Thursday, January 31, 2013

Withered Things

Through a barren field, where frost coats the ground
Cold footsteps lie imprinted in the dirt,
Silence---if it was a sound
Is ignored and thought inert.
Against the shadow of a scarecrow in the air
The winds of promise and the thoughts of sun
Gather there, while ravens unaware
Perch upon his shoulder, dark to dun.
Away through amber clouds, away through honest skies
The passage of a heron traces wings
Calligraphy of light before it died
The novel of a life past withered things.

Monday, January 21, 2013

Anonymous

Somewhere a light burns through mist gray waves,
The stars are lost like forgotten graves,
And a single ship, past the silver shore
Bobs and banks, and is no more.
I shielded my eyes there a summer by,
When the foam was brown like a drunkard's dye;
The heaving of breath in the heart of the sea
Seemed like the lungs that were lifting in me.
Somewhere the clouds crack the broken moon;
There is silence---the silence before a monsoon---
But the gulls drift on, and the soft wind sweeps
Waking the winter before she sleeps.

Friday, January 18, 2013

Windowsill Winter Plant

How do you live inside the spring?
When the ice is thick on a sparrow's wing,
When the wind is harsh with the breath of God,
And a beggar mutters on frozen sod.
How do you live inside the spring?
By taking a jar of dying things,
The seeds of kings and the buds of queens,
And watching them sprout to a tender green.

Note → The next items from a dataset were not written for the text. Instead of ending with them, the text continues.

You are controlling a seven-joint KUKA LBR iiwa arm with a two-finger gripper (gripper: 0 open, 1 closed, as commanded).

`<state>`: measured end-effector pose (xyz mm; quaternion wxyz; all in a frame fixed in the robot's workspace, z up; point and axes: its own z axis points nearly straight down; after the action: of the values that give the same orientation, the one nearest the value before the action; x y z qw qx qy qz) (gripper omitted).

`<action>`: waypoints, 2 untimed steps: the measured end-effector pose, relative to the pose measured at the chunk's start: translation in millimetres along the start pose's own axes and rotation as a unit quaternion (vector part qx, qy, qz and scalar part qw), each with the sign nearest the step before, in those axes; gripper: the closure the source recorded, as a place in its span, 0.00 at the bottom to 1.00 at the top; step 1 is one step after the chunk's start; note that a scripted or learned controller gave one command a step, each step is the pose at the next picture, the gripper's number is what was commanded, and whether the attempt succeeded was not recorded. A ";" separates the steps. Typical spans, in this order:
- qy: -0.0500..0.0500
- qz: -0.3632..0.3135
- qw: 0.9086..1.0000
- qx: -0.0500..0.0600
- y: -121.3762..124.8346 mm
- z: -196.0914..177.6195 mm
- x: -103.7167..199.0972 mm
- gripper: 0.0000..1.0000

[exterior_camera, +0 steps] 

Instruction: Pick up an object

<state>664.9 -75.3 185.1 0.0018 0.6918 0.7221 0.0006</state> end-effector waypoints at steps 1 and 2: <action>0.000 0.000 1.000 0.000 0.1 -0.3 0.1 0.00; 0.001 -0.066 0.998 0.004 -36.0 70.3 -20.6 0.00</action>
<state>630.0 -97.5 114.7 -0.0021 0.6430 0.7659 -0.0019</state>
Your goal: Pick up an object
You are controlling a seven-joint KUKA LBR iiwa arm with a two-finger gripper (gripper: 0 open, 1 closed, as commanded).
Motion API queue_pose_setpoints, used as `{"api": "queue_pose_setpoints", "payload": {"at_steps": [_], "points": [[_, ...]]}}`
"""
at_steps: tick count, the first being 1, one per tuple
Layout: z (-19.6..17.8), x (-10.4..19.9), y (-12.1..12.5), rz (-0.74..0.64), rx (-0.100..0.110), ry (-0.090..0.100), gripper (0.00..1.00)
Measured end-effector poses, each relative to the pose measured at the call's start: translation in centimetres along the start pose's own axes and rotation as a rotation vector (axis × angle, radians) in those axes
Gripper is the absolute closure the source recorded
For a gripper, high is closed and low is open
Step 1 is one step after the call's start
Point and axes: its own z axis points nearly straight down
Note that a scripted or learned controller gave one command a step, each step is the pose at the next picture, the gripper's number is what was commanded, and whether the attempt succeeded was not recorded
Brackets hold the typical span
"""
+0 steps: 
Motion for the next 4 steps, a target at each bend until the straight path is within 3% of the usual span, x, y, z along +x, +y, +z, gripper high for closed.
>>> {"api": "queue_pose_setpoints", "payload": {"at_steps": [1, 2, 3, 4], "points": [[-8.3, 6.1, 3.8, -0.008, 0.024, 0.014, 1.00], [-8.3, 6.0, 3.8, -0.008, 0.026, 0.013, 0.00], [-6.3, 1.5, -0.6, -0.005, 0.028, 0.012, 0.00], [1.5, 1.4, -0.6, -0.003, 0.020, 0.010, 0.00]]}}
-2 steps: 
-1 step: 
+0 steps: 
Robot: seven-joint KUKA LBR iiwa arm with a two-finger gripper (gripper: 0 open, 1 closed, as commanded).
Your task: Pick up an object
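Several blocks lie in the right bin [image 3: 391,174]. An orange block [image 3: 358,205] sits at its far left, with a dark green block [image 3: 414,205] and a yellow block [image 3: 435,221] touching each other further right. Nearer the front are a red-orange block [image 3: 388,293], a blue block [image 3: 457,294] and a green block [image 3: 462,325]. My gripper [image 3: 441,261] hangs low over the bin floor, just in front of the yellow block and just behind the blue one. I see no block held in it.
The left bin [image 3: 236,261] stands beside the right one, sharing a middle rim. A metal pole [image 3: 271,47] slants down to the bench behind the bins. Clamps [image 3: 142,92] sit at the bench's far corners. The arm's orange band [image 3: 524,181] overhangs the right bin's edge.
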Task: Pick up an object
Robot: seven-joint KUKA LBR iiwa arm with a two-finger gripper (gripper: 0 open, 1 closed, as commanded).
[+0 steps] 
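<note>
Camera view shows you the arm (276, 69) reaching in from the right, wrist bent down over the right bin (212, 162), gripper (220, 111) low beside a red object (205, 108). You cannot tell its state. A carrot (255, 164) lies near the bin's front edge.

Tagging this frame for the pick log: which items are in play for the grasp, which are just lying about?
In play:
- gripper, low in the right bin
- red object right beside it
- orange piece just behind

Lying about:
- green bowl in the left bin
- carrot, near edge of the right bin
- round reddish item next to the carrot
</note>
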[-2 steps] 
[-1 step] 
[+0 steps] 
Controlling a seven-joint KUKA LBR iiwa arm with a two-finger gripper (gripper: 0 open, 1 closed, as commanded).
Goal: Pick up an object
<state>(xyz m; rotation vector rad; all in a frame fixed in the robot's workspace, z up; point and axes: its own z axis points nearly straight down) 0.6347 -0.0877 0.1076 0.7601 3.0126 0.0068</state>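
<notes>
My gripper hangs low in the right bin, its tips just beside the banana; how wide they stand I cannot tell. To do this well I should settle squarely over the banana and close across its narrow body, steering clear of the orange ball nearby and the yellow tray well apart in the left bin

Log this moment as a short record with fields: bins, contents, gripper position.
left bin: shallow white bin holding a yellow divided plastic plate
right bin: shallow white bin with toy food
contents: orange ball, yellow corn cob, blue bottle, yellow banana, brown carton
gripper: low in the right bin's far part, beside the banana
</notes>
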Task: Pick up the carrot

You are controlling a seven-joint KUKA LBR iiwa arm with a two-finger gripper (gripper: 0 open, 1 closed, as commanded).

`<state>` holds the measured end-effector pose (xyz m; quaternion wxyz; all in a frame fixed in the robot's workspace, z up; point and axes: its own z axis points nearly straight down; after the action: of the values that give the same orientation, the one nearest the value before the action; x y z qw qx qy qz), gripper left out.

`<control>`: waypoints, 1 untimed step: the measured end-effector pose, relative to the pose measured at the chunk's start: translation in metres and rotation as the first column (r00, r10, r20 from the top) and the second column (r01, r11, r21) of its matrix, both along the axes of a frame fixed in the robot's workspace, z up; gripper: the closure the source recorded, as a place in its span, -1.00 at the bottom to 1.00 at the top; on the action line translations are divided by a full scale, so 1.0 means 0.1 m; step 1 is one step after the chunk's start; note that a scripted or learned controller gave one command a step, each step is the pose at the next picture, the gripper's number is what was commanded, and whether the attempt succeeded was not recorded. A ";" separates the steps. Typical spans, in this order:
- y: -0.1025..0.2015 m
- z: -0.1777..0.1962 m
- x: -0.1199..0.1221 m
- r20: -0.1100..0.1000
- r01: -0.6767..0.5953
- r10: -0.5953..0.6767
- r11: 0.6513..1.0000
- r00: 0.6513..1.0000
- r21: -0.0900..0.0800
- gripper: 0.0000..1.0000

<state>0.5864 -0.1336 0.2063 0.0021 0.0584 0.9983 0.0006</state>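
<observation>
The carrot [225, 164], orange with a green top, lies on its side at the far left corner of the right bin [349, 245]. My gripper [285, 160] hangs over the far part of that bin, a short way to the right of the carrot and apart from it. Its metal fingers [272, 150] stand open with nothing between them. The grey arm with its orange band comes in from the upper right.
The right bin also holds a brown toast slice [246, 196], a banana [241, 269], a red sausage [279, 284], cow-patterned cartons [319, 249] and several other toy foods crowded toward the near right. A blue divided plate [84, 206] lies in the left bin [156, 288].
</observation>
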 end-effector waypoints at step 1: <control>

Thursday, January 17, 2013

Crooked

Every day that the white snows blow,
Bright against the tarnished rust red of the sun,
Specks on the plate of the moon at dusk,
A tree bends against a sky of dun.
How many fingers felt moisture in the air
Holding the earth, still wet from the rains?
How many hearts beat softy as one
When seeds still specked the burnished grains?
Every season that October cries,
Though the years draw by and the grasses die,
Pieces of life seem to come undone,
From the crooked tree in its browning sky.

An Irish Slumber

Sleep, sleep, when the sun is burning on the western sky,
Gold, scarlet, gray, blue, dipping the world in silver dye;
Dark crosses silhouetted in the fading light
Churchyard spires fires made eyes within the night.
Slumber sweetly in the heart's forgetting,
When the last soft swipe is dimly setting;
Dream, dream, of soldiers who went before,
Sleeping in the heath, then dying on the moor.

Wednesday, January 16, 2013

When the Summer Was Young

A little bluebird spoke to me
Long ago, in a sycamore tree
When the wind was soft,
And the summers sweet
And the children played in the shining creek.
"Winter is old," he sang to the sky,
While the breeze blew the clouds and the sunlight by
And a meadowlark swayed in the heart of the rye,
"Winter is old, and summer is nigh."
A little bluebird in a crooked limb
Sang a song that made sense to him
But now all the trees are dark and dim
And the silence of creeks seems somehow a sin.